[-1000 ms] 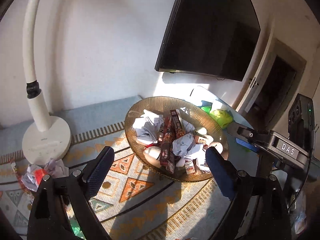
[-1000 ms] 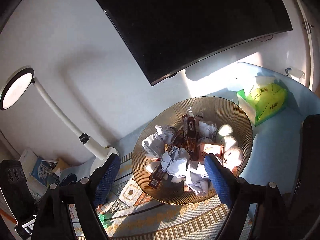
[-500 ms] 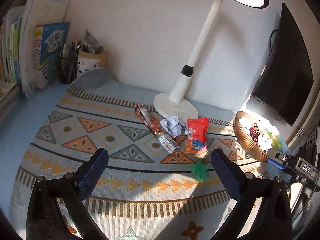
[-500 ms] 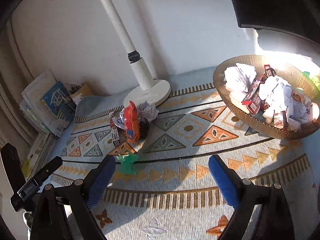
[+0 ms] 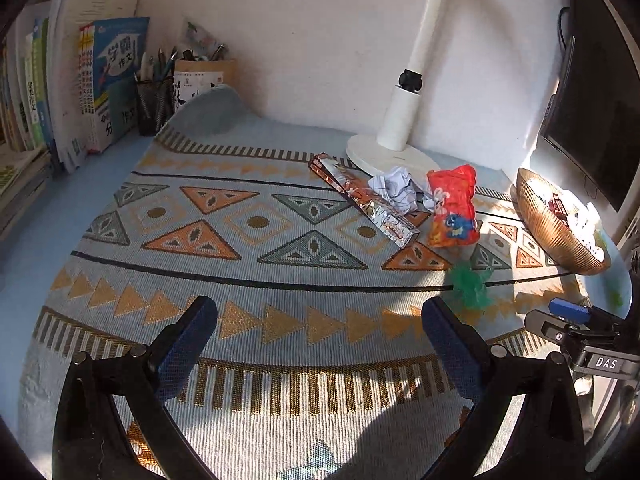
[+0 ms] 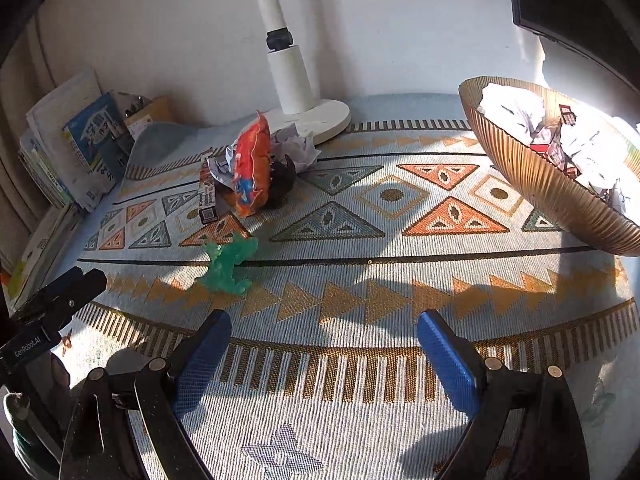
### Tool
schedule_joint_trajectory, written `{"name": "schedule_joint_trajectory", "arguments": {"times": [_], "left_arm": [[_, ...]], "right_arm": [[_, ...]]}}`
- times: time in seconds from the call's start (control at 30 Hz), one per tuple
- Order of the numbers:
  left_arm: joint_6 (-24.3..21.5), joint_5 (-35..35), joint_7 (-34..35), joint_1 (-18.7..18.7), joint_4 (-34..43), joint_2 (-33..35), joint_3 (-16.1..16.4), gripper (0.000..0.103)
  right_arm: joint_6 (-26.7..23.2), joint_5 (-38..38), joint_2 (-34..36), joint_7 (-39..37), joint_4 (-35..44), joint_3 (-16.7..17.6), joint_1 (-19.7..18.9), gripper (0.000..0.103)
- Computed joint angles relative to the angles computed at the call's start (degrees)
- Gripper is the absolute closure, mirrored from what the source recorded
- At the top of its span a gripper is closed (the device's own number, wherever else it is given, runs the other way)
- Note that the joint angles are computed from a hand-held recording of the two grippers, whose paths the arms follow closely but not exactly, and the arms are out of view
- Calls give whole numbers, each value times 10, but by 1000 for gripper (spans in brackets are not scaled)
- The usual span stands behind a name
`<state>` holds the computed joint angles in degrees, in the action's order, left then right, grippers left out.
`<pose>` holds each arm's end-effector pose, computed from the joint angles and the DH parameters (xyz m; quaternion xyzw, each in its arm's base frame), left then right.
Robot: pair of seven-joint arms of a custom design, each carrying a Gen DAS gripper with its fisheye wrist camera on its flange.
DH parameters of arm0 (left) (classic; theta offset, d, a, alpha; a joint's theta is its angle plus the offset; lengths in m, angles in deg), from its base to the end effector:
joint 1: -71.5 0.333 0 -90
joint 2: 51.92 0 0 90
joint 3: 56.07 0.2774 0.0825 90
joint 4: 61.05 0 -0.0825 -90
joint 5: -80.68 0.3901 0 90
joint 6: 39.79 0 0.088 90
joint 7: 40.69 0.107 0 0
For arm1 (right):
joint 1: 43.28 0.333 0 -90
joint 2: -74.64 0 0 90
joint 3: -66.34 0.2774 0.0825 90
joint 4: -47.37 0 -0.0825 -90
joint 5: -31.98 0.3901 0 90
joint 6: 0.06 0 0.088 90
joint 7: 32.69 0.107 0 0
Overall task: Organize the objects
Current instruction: 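Withdraw both open grippers from the bowl and hold them above the rug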
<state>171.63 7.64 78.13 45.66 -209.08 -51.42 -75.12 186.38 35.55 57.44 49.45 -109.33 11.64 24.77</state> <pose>0.3825 -0.2044 0.3010 -0.6868 0.5942 -0.3353 0.2506 0.4380 0.1124 0.3138 -0.7348 0.5774 -0.1316 0.3308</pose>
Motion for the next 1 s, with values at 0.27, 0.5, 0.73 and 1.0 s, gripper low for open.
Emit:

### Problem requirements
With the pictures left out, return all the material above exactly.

### Answer section
[-1000 ms] 
[-1000 ms] 
[-500 ms] 
[-500 ms] 
[+0 ms] 
[+0 ms] 
### Tool
schedule_joint_trajectory, written `{"name": "schedule_joint_trajectory", "arguments": {"times": [_], "left_arm": [[_, ...]], "right_arm": [[_, ...]]}}`
- times: time in seconds from the call's start (control at 30 Hz), one per tuple
- Order of the numbers:
  left_arm: joint_6 (-24.3..21.5), joint_5 (-35..35), joint_7 (-34..35), joint_1 (-18.7..18.7), joint_4 (-34..43), joint_2 (-33..35), joint_3 (-16.1..16.4), gripper (0.000..0.103)
  right_arm: joint_6 (-26.7..23.2), joint_5 (-38..38), joint_2 (-34..36), joint_7 (-39..37), joint_4 (-35..44), joint_3 (-16.7..17.6), joint_1 (-19.7..18.9), gripper (0.000..0.103)
- Computed joint angles relative to the angles computed at the call's start (degrees)
- Gripper is the absolute closure, mirrored from what the source recorded
- At the top of its span a gripper is closed (the device's own number, wherever else it is given, runs the other way)
- Note that the joint angles are computed from a hand-held recording of the two grippers, whose paths the arms follow closely but not exactly, and the arms are out of view
- Calls give whole numbers, each value times 10, but by 1000 for gripper (spans in brackets are not scaled)
- The usual span stands behind a name
`<state>` holds the computed joint angles in degrees, in the action's order, left then right, grippers left out.
`<pose>` holds each arm's end-effector pose, computed from the joint angles and the DH parameters (xyz m; quaternion xyzw, each in its arm's base frame), left then right.
Robot: pair of seven-joint arms of a custom design, each carrying a Gen DAS gripper with its fisheye wrist camera on its flange.
DH parameters of arm0 (left) (classic; theta offset, d, a, alpha; a joint's theta is its angle plus the offset; lengths in m, angles in deg), from its base to the end effector:
joint 1: -71.5 0.333 0 -90
joint 2: 51.92 0 0 90
joint 3: 56.07 0.2774 0.0825 90
joint 4: 61.05 0 -0.0825 -90
joint 5: -80.68 0.3901 0 90
joint 6: 39.79 0 0.088 90
joint 7: 40.69 0.107 0 0
For arm1 (right):
joint 1: 43.28 0.333 0 -90
joint 2: -74.64 0 0 90
joint 3: -66.34 0.2774 0.0825 90
joint 4: -47.37 0 -0.0825 -90
joint 5: -31.98 0.3901 0 90
joint 6: 0.06 0 0.088 90
joint 7: 32.69 0.107 0 0
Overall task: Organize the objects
Current instruction: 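Withdraw both open grippers from the bowl and hold them above the rug
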<state>171.63 7.64 78.13 45.66 -209.08 -51.42 -75.12 186.38 35.55 57.44 49.45 -109.33 11.64 24.77</state> <pose>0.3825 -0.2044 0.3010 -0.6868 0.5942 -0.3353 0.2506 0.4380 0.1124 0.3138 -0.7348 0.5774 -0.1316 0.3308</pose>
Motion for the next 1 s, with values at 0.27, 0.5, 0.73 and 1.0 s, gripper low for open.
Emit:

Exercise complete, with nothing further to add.